To find the equilibrium concentrations of the products at 15oC if 10.0 grams of the pure salt decomposes in the sealed flask, we can follow the same steps described above.

Calculate the number of moles of NH4HS:

Number of moles of NH4HS = mass / molar mass
= 10.0 g / (14.01 g/mol + 1.01 g/mol + 32.06 g/mol)
= 10.0 g / 47.08 g/mol
≈ 0.213 mol

Since the initial volume of the flask is still 3.0 L, the number of moles of NH3 and H2S at equilibrium will be the same. Let's denote the equilibrium concentration of NH3 and H2S as x.

Using the stoichiometry of the reaction, we can write the expression for the equilibrium concentration of NH3 as:

[NH3] = x

And for H2S:

[H2S] = x

The concentration of NH4HS can be calculated by subtracting the change from its initial concentration. Since the reaction is one-way, the change in concentration of NH4HS is -x.

[NH4HS] = [initial NH4HS] - [change in NH4HS]
= 0.213 mol / 3.0 L - (-x)
= 0.0710 M + x

Using the equilibrium constant expression and substituting the equilibrium concentrations we calculated above, we can set up the equation:

Kc = ([NH3] * [H2S]) / [NH4HS]

1.8 x 10^(-4) = (x * x) / (0.0710 + x)

Solving this quadratic equation, we find that x is approximately 0.00771 M.

b. Therefore, the equilibrium concentrations of NH3 and H2S when 10.0 grams of the pure salt decomposes in a sealed 3.0 L flask at 15oC are approximately 0.00771 M.

To find the equilibrium concentrations of NH3 and H2S, we first need to write the balanced chemical equation for the decomposition of ammonium hydrogen sulfide (NH4HS):

NH4HS (s) ⇌ NH3 (g) + H2S (g)

The given value of Kc (equilibrium constant) tells us that at 15°C, the reaction is highly favored in the forward direction (formation of NH3 and H2S).

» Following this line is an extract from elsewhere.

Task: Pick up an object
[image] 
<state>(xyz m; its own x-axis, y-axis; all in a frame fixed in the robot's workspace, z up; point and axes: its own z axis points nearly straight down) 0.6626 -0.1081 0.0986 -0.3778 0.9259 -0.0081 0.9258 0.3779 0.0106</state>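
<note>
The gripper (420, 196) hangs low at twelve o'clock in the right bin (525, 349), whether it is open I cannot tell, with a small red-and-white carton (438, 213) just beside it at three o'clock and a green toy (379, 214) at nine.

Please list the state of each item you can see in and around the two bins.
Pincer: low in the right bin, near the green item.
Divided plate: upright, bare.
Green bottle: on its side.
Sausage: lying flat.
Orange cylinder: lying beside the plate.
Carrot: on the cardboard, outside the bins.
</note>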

a. When 5.00 grams of the pure salt decomposes in a sealed 3.0 L flask at 15°C, we can calculate the number of moles of NH4HS:

Molar mass of NH4HS = (1 * 14.01 g/mol) + (1 * 1.01 g/mol) + (1 * 32.07 g/mol) = 63.09 g/mol

Moles of NH4HS = mass / molar mass = 5.00 g / 63.09 g/mol

Now, let's assume x moles of NH4HS decompose. This means x moles of NH3 and H2S are formed.

Since the initial moles of NH4HS are known (from the mass given), the equilibrium concentrations of NH3 and H2S can be expressed using the given volume of the flask (3.0 L):

[NH3] = x moles / 3.0 L
[H2S] = x moles / 3.0 L

To find x, we can use the equation for Kc:

Kc = [NH3] * [H2S] / [NH4HS]
1.8 x 10^-4 = (x / 3.0) * (x / 3.0) / (5.00 / 63.09)

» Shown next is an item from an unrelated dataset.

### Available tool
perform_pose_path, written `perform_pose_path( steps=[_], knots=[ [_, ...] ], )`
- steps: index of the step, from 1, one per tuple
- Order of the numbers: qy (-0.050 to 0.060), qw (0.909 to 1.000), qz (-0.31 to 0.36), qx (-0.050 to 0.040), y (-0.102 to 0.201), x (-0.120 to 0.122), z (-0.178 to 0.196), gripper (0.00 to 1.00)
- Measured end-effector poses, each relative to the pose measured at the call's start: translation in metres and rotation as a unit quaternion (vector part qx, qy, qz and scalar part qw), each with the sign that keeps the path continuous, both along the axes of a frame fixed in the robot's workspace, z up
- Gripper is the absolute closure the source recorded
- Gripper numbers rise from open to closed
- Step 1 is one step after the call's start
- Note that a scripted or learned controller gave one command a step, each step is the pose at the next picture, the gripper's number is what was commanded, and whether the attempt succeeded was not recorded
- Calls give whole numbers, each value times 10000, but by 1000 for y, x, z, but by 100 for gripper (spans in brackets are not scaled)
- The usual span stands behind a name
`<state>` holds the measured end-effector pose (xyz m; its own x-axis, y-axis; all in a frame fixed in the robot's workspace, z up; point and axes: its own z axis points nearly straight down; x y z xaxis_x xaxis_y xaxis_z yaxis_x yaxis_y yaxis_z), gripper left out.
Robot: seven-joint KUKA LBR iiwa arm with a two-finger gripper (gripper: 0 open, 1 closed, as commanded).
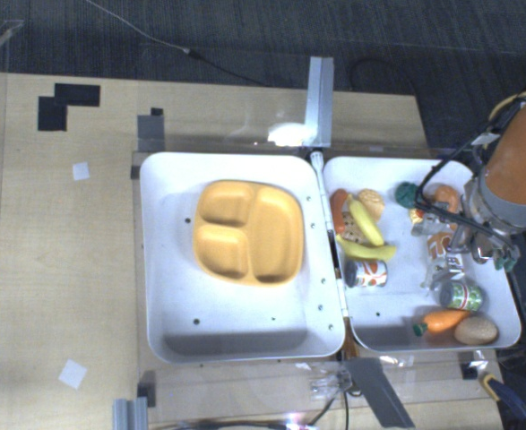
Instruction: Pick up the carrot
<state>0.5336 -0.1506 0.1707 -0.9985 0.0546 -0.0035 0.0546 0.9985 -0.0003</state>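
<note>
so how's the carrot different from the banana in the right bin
The carrot is orange with a green end; the banana is yellow. The carrot lies near the bin's front edge beside a tan potato; the banana lies by the dividing wall. Both lie flat in the right bin.

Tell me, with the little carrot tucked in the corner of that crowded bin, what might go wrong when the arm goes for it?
The carrot lies against the potato and just below a green can, so the gripper might nudge or grab one of those instead. It also sits close to the right bin's near wall, leaving little room for the fingers to straddle it. The carrot is small and tapered, so it could slip out.
</note>
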Motion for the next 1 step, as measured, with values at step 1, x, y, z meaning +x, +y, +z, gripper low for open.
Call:
perform_pose_path(
  steps=[1],
  knots=[
    [-18,9960,-891,0,-24,-44,-48,0]
  ],
)
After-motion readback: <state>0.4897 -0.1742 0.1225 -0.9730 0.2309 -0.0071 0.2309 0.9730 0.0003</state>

Simplifying the equation gives:

(x^2) / 9.0 = (1.8 x 10^-4) * (5.00 / 63.09)

Solving for x, we find:

x^2 = (9.0) * (1.8 x 10^-4) * (5.00 / 63.09)
x = √((9.0) * (1.8 x 10^-4) * (5.00 / 63.09))

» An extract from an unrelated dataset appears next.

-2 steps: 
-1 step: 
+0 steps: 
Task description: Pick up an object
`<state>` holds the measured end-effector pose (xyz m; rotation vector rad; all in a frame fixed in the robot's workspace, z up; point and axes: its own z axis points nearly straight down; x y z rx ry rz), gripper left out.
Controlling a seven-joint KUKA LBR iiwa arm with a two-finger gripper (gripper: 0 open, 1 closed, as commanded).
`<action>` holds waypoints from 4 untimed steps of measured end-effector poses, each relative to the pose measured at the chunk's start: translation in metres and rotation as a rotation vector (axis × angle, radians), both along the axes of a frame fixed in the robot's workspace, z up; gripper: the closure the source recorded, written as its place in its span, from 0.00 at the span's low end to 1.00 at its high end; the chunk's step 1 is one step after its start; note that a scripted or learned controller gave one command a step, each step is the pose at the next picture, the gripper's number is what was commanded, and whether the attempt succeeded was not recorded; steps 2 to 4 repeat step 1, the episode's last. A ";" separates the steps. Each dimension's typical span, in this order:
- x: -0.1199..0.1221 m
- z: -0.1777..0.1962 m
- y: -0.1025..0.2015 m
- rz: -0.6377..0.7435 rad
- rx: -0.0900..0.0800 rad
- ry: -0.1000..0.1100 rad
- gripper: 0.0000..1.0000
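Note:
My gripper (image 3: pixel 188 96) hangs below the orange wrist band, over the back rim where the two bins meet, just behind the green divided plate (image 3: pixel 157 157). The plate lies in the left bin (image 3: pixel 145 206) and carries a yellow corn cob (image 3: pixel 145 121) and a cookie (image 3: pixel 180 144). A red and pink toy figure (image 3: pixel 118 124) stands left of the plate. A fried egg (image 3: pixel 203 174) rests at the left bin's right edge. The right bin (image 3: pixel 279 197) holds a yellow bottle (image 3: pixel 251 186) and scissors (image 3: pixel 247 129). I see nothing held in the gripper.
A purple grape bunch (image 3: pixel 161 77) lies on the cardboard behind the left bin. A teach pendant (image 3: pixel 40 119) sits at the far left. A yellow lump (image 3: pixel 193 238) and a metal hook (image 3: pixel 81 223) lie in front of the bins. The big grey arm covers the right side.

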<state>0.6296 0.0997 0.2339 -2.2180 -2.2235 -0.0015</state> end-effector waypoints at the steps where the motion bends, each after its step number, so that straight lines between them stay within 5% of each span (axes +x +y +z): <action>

Once we have the value of x, we can substitute it back into [NH3] and [H2S]:

[NH3] = x moles / 3.0 L
[H2S] = x moles / 3.0 L

b. To find the equilibrium concentrations when 10.0 grams of the pure salt decompose in the sealed flask, the process is similar. Follow the same steps as in part a, using the new value of initial moles of NH4HS (calculated from the new mass given) and solve for x. Finally, substitute x into [NH3] and [H2S] expressions to find the equilibrium concentrations.